_Dataset records_.
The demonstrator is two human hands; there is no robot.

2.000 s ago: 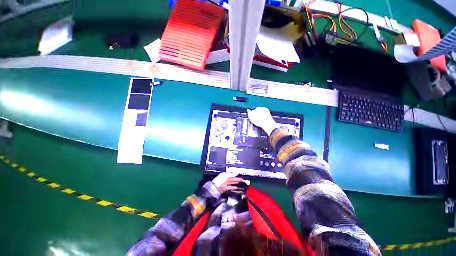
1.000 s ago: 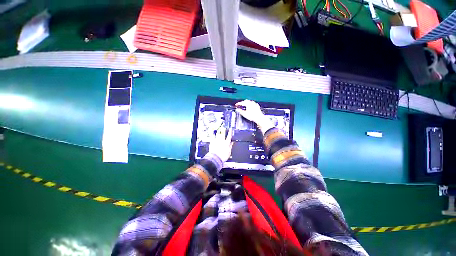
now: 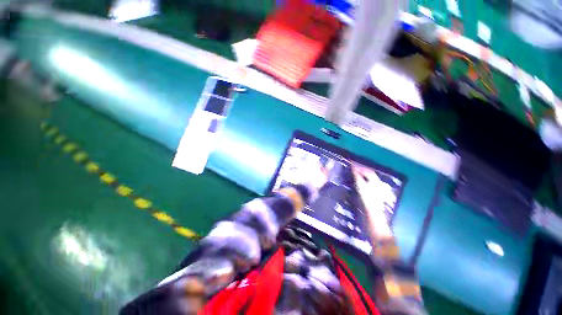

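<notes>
The laptop (image 3: 326, 212) lies with its internals exposed on a black mat (image 3: 285, 154) in front of me, tilted in the picture by the head angle. My left hand (image 3: 315, 178) is over the left-middle of the board. My right hand (image 3: 365, 184) is over the right-middle, fingers toward the far edge. The frame is blurred, so I cannot tell whether either hand holds anything. The battery pack (image 3: 336, 203) shows between the arms. The white sticker sheet (image 3: 196, 144), with black rectangles at its far end, lies to the left.
A small black stick (image 3: 331, 133) lies beyond the mat. A pale rail (image 3: 277, 92) runs behind the bench, with a red slotted tray (image 3: 293, 46) and a post (image 3: 363, 61) beyond it. A dark open laptop (image 3: 493, 191) and a small white item (image 3: 494, 248) are at right.
The view has rotated and blurred. My left hand came from the laptop's near edge onto the board and has since shifted toward its middle. My right hand has drawn slightly nearer from the far edge.
</notes>
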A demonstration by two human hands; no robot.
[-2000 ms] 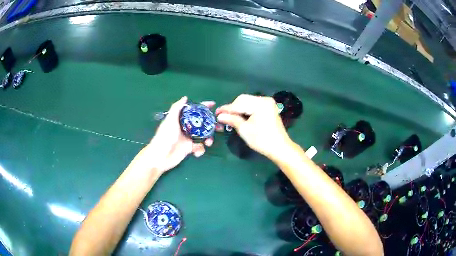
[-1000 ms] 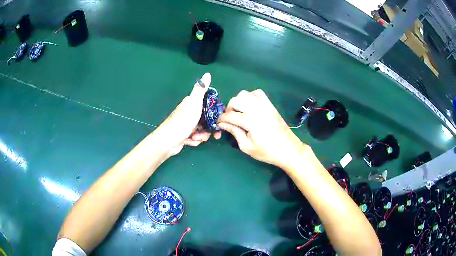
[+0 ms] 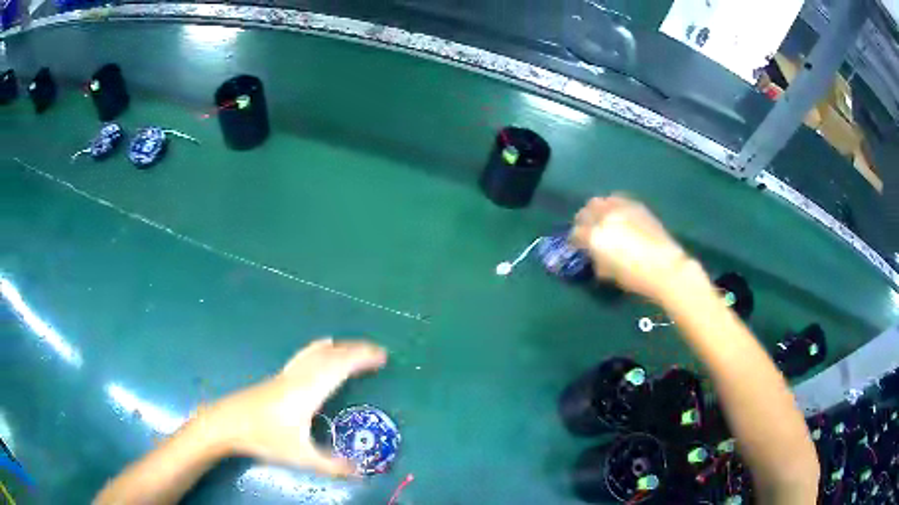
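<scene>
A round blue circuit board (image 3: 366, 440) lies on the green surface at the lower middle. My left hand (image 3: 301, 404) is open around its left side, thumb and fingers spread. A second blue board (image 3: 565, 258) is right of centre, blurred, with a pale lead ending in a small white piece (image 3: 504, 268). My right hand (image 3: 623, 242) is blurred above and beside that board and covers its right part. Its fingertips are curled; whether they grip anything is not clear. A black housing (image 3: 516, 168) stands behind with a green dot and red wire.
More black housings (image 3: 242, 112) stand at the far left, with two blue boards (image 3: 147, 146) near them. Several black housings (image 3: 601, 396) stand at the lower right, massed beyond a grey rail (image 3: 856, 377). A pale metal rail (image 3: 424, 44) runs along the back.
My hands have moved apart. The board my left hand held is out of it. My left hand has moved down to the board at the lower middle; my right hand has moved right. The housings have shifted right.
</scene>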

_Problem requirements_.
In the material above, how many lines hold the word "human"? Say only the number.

_Exercise output_.
2